Lawrence, Hall–Anderson find that misregulation of satellite II can destabilize the epigenome.
“Human satellite II,” an exceptionally high–copy but unexplored sequence of the human genome thought of as “junk DNA,” has a surprising ability to impact master regulators of our genome, and it goes awry in 50 percent of tumors, according to a new study published in the journal Cell Reports by scientists at UMass Medical School. When deregulated, these large expanses of repeated nucleotide sequences bind and sequester master regulatory proteins into large nuclear bodies in cancer cells. This likely contributes to epigenetic instability – changes in gene regulation – that are a driving force in the progression of many cancers.

“These satellite repeats are like molecular sponges for master regulatory factors that normally control the expression of other genes,” said Jeanne Lawrence, PhD, professor of neurology. “Over time, as cells age and divide, these changes could lead to epigenetic instability with certain cancer–associated genes becoming active.”

A giant blank box in the human genome that has yet to be fully sequenced and mapped, HSAT–II consists of millions of copies of a small sequence that is so abundant that it can be seen under a microscope on some chromosomes, particularly chromosome 1. Because HSAT–II DNA is normally methylated (a form of gene regulation), it remains dormant in healthy cells. For this reason, the HSAT–II hasn’t been extensively studied and has not been thought to have a function. In fact, standard genomic experiments intentionally screen HSAT–II out of the results.

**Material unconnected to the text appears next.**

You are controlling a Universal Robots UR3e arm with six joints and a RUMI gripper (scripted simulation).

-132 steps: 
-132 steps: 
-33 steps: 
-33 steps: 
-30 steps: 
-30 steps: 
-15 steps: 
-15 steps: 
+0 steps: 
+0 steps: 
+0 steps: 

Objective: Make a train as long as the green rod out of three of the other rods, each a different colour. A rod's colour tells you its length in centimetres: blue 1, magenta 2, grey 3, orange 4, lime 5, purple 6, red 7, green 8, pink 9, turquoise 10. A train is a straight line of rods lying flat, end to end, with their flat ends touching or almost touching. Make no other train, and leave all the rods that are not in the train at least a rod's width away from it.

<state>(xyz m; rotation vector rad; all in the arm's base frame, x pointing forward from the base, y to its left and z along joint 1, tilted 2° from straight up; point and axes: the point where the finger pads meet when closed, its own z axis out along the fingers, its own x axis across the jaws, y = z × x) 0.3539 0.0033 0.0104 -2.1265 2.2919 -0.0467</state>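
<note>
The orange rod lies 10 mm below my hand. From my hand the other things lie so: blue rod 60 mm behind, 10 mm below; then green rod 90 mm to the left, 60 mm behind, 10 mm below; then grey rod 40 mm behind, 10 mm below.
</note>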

Seeking to understand whether repetitive “junk DNA” might have function, the Lawrence lab used fluorescence in situ hybridization (FISH) to track RNA, and discovered that in half of all tumors studied, HSAT–II was expressed and formed large nuclear accumulations of RNA. To understand why HSAT–II was misregulated in cancer, Dr. Lawrence, Lisa Hall–Anderson, PhD, associate professor of neurology, and Meg Byron, research associate, induced demethylation of HSAT–II DNA, which is common in cancer but not thought to have functional consequence. They discovered that when demethylated, HSAT–II DNA “soaks up” the important regulatory complex known as PRC1 (protein regulator of cytokinesis 1) and, HSATII RNA foci similarly corrals MeCP2 (methyl CpG binding protein 2), resulting in two types of cancer–associated nuclear bodies. These proteins help control a number of other genes responsible for cell differentiation and developmental pathways known to go awry in cancer.

“This repetitive ‘junk’ in our genome is a giant blank spot where the sequences haven’t been mapped. Researchers rarely look at them. This junk, though, may also be what plays a role in control of our genes,” said Dr. Hall–Anderson.

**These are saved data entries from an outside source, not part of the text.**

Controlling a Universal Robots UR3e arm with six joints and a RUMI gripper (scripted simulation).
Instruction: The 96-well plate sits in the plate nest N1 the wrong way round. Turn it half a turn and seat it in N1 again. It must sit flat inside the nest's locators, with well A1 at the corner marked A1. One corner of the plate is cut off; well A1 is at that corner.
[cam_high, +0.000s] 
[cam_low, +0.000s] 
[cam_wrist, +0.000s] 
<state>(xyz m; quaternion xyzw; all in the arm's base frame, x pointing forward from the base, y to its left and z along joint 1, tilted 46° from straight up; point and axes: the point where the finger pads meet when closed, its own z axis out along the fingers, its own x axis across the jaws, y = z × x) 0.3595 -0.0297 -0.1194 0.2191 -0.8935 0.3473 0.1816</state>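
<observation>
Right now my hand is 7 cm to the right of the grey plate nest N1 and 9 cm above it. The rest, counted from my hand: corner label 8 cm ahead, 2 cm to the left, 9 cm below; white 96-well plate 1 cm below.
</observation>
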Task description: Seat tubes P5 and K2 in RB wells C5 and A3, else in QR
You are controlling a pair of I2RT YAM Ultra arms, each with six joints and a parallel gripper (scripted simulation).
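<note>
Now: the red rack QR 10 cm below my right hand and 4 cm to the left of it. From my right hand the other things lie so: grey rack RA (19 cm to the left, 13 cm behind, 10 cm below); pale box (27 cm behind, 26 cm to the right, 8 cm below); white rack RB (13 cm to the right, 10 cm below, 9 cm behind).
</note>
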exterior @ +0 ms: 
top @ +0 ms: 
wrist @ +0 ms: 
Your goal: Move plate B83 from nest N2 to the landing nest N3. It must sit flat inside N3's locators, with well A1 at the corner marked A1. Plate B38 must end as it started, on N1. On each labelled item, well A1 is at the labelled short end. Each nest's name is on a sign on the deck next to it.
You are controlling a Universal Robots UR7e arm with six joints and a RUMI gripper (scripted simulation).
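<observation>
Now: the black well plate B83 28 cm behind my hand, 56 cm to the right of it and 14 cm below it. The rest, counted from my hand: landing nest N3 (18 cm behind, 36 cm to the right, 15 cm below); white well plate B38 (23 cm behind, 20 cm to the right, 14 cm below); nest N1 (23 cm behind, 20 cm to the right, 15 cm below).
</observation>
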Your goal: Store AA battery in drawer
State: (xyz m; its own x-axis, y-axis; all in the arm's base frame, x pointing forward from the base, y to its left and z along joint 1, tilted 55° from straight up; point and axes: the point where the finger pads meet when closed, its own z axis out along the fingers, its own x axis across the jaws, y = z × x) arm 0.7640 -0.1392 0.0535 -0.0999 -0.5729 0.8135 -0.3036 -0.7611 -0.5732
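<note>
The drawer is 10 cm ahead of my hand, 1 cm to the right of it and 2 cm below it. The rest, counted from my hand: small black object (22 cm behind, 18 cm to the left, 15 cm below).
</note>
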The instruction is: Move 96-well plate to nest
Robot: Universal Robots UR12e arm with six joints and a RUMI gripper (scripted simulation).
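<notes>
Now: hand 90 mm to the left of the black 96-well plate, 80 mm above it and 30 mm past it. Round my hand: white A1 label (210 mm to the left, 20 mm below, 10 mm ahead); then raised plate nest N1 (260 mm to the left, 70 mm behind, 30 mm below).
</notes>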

Lawrence added, “In cancer biology, genomic instability is a big focus. However, it’s not just DNA sequence changes, but regulation that goes awry also. It doesn’t matter if the sequence is right if the genes are being misregulated. This is evidence that the epigenome can build on itself and potentially play a big role in cancer formation.”

While this work points to a new direction in cancer research, Lawrence and colleagues suggest it will also prompt exploration of what role HSAT–II may play in development of healthy cells.